TalkTalk Business (TalkTalk Business Direct Ltd)
- Company type: Subsidiary
- Industry: Telecommunications
- Predecessor: Pipex Opal Telecom Freedom2surf Nildram Tiscali Business
- Founded: 2011
- Headquarters: City of Salford, United Kingdom
- Products: Business Fixed line, mobile telephony, Internet services and IT Support
- Parent: TFP Telecoms Limited
- Website: talktalk.business

= TalkTalk Business =

UK business

TalkTalk Business (trading name of TalkTalk Business Direct Ltd) is a business broadband, telephone, mobile phone and IT support provider owned by TFP Telecoms Limited, a holding company owned by TalkTalk shareholders including Sir Charles Dunstone and Toscafund Asset Management. The division supports approximately 180,000 UK businesses, and 350 resellers, that include voice and data specialists, system integrators and carriers.

In 2023, TalkTalk Business was demerged from the wider TalkTalk Group and sold to the group's own shareholders.

==History==
TalkTalk Business was founded in 1995 by Neil McArthur as Opal Telecoms. TalkTalk Business changed its name from Opal Telecom on 1 February 2011. However it has its origins in many business divisions of telecommunications companies that have been taken over including Pipex, Opal Telecom, Freedom2surf, Nildram and Tiscali.

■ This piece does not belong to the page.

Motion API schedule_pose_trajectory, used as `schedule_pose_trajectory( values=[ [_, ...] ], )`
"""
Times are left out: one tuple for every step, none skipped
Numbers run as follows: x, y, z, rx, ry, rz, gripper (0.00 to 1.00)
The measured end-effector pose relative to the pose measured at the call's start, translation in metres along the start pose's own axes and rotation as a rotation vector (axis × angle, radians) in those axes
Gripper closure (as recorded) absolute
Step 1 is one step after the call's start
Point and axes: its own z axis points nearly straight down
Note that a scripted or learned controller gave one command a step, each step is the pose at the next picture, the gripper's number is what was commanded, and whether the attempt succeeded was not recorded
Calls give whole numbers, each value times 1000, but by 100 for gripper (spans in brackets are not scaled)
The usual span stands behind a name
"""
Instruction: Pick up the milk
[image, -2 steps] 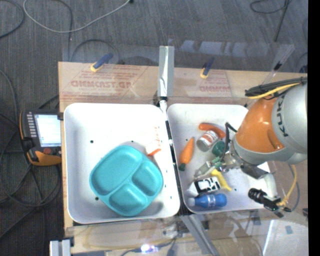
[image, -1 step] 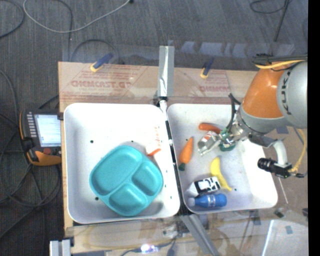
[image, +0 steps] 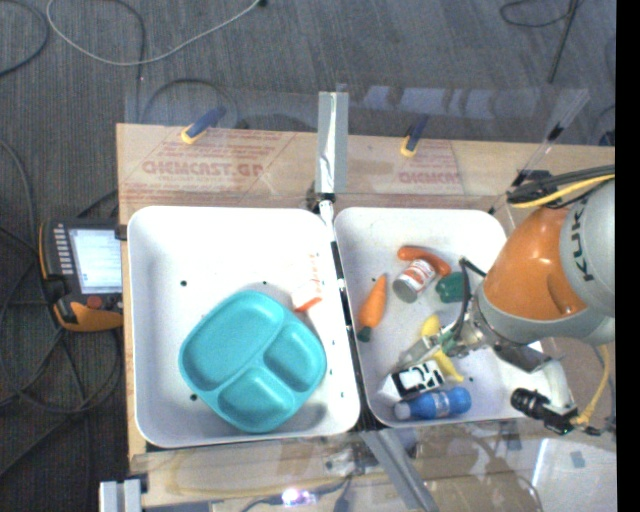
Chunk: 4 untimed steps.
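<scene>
The milk (image: 417, 379) is a small black-and-white carton lying near the front of the right bin (image: 490, 228). My gripper (image: 422, 352) hangs just above and behind the carton, low over the bin, reaching in from the right under the orange wrist band (image: 530, 265). Nothing shows as lifted; the carton rests on the bin floor. A yellow item (image: 433, 329) lies right beside the gripper and is partly covered by it.
A blue bottle (image: 436, 404) lies just in front of the milk. A carrot (image: 373, 303), a red-and-white can (image: 415, 277), an orange sausage (image: 421, 254) and a green item (image: 452, 288) sit further back. The left bin (image: 170, 250) holds a teal divided plate (image: 254, 361).
</scene>
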Motion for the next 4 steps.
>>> schedule_pose_trajectory(
  values=[
    [26,41,-65,20,6,113,0],
    [-31,99,-103,20,2,261,0],
    [-54,96,-273,18,2,111,0],
    [-43,35,-121,20,6,114,0]
  ],
)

TalkTalk Group (trading as TalkTalk) was founded in 2003 as a subsidiary of Carphone Warehouse and was de-merged as a standalone company in March 2010.

==Timeline==
- 1995: Opal Telecom founded
- 2000: Provision of first hosted inbound services
- 2002: Acquired by Carphone Warehouse for £103m
- 2005: Vartec, Telequip and the UK operations of One.Tel acquired
- 2006: Ecocall and Totem acquired
- 2009: TalkTalk and Carphone Warehouse demerge
- 2010: Opal becomes TalkTalk Business to allow it to leverage TalkTalk Group scale and brand. TalkTalk acquires UK operations of Tiscali
- 2011: TalkTalk Business acquired Executel and V-Networks
- 2023: TalkTalk Business is spun-off from the group and sold to the group's own shareholders

==Products==
TalkTalk Business provides communication products such as voice and broadband connectivity.